• _Exercise prompt_
Please write out the line containing "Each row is" and each line after it through the end of the data, exactly, and nothing else.

• _Supplied material_
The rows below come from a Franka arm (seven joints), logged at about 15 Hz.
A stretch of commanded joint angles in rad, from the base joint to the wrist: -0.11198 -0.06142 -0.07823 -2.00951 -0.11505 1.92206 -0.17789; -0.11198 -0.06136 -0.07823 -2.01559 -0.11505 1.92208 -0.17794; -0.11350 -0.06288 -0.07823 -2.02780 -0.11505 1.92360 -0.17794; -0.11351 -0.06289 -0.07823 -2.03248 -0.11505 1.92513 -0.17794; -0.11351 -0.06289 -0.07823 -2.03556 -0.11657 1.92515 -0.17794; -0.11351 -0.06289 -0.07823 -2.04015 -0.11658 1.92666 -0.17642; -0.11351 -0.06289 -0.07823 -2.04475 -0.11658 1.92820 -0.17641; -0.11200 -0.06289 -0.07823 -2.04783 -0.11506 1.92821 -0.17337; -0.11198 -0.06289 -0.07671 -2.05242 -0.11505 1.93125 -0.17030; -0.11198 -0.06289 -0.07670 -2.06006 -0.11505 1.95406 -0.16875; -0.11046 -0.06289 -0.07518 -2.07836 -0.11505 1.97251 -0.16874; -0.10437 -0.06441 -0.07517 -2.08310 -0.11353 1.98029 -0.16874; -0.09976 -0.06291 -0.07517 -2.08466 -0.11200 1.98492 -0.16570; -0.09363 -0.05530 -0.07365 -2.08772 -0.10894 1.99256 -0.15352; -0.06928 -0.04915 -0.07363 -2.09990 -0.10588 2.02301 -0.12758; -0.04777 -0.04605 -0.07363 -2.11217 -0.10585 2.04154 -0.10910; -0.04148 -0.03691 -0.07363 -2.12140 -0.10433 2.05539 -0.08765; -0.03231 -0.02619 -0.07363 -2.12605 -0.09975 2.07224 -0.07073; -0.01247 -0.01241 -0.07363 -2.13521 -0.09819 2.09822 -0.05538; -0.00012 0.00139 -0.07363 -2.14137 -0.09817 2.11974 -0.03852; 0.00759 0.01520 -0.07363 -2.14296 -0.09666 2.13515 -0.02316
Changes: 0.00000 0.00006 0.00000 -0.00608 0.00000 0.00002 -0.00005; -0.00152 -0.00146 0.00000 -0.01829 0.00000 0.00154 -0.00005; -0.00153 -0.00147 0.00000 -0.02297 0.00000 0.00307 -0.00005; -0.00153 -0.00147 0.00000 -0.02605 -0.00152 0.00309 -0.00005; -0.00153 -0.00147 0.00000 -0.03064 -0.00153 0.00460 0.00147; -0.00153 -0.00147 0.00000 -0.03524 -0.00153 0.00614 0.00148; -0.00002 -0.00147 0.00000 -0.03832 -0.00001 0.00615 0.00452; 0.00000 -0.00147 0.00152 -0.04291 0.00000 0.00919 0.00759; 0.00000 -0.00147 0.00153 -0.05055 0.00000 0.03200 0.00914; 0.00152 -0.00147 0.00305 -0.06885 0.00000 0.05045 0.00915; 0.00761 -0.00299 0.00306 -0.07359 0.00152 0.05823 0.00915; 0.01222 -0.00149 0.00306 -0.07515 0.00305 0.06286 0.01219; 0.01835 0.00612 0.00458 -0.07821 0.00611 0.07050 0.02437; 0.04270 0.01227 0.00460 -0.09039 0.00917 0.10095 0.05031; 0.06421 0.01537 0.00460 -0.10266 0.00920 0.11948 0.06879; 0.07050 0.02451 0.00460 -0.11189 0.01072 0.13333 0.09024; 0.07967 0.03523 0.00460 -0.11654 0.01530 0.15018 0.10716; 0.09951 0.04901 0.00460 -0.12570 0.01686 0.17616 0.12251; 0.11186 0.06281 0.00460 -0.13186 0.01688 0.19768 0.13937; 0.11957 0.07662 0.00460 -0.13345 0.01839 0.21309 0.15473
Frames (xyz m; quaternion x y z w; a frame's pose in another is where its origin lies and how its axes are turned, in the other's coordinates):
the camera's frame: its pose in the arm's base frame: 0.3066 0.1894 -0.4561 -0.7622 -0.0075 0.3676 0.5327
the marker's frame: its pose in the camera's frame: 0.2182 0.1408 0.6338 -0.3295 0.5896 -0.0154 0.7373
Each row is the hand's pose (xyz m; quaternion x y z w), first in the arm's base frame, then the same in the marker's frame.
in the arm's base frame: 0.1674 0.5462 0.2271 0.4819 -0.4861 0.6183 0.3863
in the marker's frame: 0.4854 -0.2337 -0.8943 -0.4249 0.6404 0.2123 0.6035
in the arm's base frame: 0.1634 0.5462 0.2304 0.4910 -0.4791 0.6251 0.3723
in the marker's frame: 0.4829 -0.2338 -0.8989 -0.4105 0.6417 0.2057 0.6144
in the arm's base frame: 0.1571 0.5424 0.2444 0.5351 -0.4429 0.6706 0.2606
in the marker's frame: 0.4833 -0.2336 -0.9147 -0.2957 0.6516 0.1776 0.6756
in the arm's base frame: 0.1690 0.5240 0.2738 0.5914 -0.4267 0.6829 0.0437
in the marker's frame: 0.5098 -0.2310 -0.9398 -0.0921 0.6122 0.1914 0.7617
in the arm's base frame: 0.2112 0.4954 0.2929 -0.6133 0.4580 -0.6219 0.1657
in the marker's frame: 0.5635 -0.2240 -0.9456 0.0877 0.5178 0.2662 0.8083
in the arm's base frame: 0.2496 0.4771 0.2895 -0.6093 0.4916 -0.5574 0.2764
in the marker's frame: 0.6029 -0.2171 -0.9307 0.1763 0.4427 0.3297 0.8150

• _Task solution_
Each row is the hand's pose (xyz m; quaternion x y z w), first in the arm's base frame, then the same in the marker's frame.
in the arm's base frame: 0.1674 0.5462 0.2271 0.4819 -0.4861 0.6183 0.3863
in the marker's frame: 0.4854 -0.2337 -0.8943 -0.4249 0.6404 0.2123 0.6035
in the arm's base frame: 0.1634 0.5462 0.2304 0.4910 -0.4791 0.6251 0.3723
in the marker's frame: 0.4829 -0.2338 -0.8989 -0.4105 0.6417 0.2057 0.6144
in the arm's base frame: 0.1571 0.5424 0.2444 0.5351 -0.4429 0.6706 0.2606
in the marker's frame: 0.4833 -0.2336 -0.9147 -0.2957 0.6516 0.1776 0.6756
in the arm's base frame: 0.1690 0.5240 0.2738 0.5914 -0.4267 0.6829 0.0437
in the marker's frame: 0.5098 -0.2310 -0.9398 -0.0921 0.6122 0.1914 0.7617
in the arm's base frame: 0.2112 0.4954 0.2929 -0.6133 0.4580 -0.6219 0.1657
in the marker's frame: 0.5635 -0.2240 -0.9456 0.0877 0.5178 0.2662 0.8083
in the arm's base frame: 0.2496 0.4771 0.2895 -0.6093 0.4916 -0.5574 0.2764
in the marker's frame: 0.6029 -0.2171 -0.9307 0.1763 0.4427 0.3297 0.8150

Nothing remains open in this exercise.